BTW I tested mine without the pre-amp, which, as I recall, had gone bad years ago. I think it came with a 120VAC adaptor. Besides, the cable was only 25' long, and wasn't split, and some of my channels come in quite strong. As best I understand it, with most antenna amplifiers, if any channels come in strong, a pre-amp won't do any good, because the AGC is wide-band, so I didn't replace it.

It works with UHF, VHF channels, though I don't know if it was designed for both. It was a Shakespeare Seawatch 2030. I think Shakespeare Seawatch antennas are made by Winegard, which sells non-marine antennas too.

The Shakespeare website doesn't seem to be working well right now - links to documentation don't work.
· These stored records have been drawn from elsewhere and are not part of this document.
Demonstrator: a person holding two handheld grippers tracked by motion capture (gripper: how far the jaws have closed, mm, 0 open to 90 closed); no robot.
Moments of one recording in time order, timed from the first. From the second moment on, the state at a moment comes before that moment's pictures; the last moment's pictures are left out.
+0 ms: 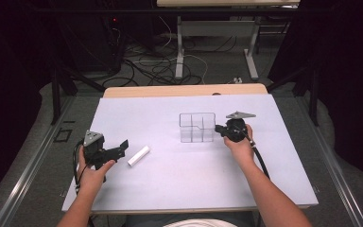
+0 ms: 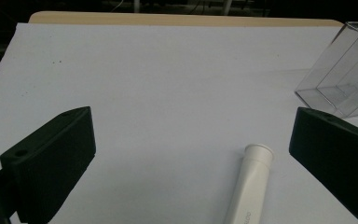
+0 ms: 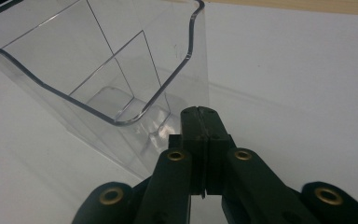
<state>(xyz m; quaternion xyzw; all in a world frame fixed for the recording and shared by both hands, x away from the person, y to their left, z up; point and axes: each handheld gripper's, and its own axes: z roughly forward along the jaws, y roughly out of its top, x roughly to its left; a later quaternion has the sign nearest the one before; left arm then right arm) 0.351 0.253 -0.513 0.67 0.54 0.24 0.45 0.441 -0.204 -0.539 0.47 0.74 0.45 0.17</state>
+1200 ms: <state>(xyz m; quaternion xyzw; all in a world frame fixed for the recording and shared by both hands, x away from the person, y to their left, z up) 0.351 0.252 -0.514 0.68 0.54 0.24 0.44 0.449 -0.161 -0.544 0.43 0.76 0.45 0.16</state>
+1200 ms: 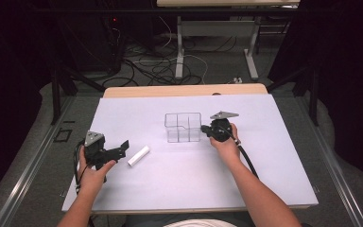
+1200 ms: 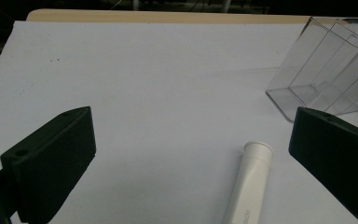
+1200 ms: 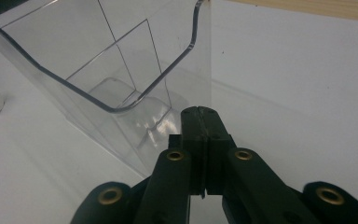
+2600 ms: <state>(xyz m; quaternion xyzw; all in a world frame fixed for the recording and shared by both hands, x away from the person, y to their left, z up) 0.351 0.252 -0.514 0.68 0.54 0.24 0.44 0.377 -0.228 -0.509 0.41 0.77 0.46 0.18</state>
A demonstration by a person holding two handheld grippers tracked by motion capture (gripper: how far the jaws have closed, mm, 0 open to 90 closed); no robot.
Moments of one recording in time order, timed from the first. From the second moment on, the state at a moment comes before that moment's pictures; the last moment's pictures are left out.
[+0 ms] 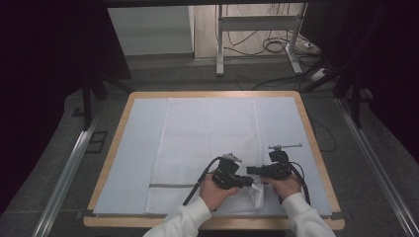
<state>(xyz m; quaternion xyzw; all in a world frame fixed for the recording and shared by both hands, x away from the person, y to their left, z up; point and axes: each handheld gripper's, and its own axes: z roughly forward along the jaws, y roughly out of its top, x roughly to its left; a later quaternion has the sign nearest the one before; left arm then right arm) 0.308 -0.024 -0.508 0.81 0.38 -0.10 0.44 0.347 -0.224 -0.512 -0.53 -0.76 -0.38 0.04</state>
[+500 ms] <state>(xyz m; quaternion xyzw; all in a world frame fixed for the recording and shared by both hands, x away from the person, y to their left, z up) 0.310 -0.025 -0.511 0.81 0.38 -0.10 0.43 0.345 -0.224 -0.510 -0.49 -0.79 -0.37 0.05</state>
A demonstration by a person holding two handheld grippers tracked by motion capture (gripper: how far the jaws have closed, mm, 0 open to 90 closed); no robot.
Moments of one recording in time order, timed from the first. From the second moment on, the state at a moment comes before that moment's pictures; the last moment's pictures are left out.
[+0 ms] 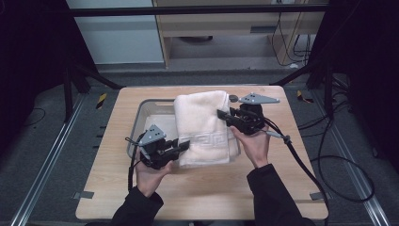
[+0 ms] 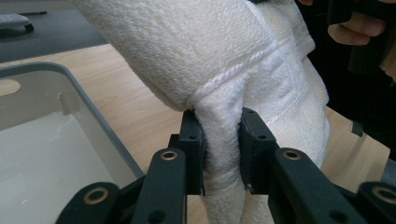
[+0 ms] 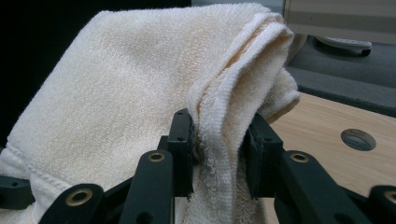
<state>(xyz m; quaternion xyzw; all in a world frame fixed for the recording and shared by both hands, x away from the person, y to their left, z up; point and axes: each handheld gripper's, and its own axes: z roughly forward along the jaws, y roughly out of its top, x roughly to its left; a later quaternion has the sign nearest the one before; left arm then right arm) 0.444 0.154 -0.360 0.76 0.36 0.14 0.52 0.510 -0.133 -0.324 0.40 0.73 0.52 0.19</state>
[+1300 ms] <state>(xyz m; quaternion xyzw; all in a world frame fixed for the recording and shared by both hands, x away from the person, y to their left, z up) 0.458 0.228 -0.350 0.72 0.43 0.19 0.52 0.547 -0.045 -0.307 0.37 0.74 0.53 0.19</state>
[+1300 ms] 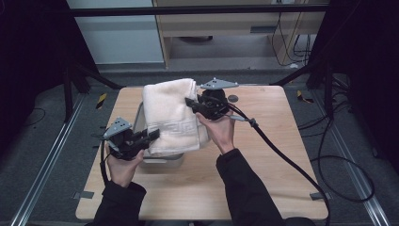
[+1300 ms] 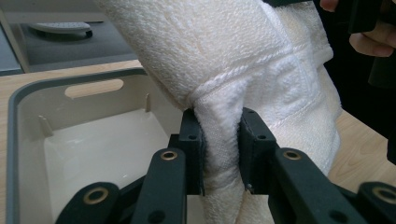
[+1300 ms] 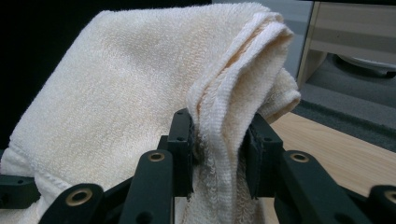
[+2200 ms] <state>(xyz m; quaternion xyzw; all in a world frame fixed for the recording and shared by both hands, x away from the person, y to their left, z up) 0.471 0.271 -0.358 0.69 0.47 0.21 0.51 0.571 0.009 -0.314 0.36 0.74 0.53 0.18</state>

Maybe they are out of business?

The O.P. says he/she can't go up on the roof.

Another alternative is to mount a mast to the side of your home. I'm not sure you really want an outdoor antenna in the middle of your roof anyway; the electrician told me it is safer to let lightning strike currents follow a straight line to ground, and that there are National Electric code rules regarding that.

You don't have to cut the cord for a test. Duct tape whatever antenna you've got to the top of a ladder next to your house, in nice weather, when lightning is unlikely. Then run a decent coax cable, as short as you can make work, to your TV, and aim it where TVfool.com says the stations you want are located.


----------



## satcrazy (Mar 16, 2011)

KyL416 said:


> Put your address into TVFool.com to see what comes up.
> 
> I'm not sure where in Northwest PA you are, but I put in Erie as a quick check, the NBC affiliate is on VHF 12. There's some Buffalo, Toronto and Cleveland stations on VHF that might be available to you too. With a specific address you'll get a much better idea.
> 
> There's also a lot of co-channel interference in the area coming across the lakes which might make it hard to pull in distant stations with anything but a directional antenna. The lakes give a great boost though, so it might be possible to get them in the attic if there are no major obstructions between you and the lakes.


Yes, Erie. I will look at tv fool. Thanks.



grunes said:


> BTW I tested mine without the pre-amp, which, as I recall, had gone bad years ago. I think it came with a 120VAC adaptor. Besides, the cable was only 25' long, and wasn't split, and some of my channels come in quite strong. As best I understand it, with most antenna amplifiers, if any channels come in strong, a pre-amp won't do any good, because the AGC is wide-band, so I didn't replace it.
> 
> It works with UHF, VHF channels, though I don't know if it was designed for both. It was a Shakespeare Seawatch 2030. I think Shakespeare Seawatch antennas are made by Winegard, which sells non-marine antennas too.
> 
> ...


Duct Tape,LOL I have plenty.
thanks..


----------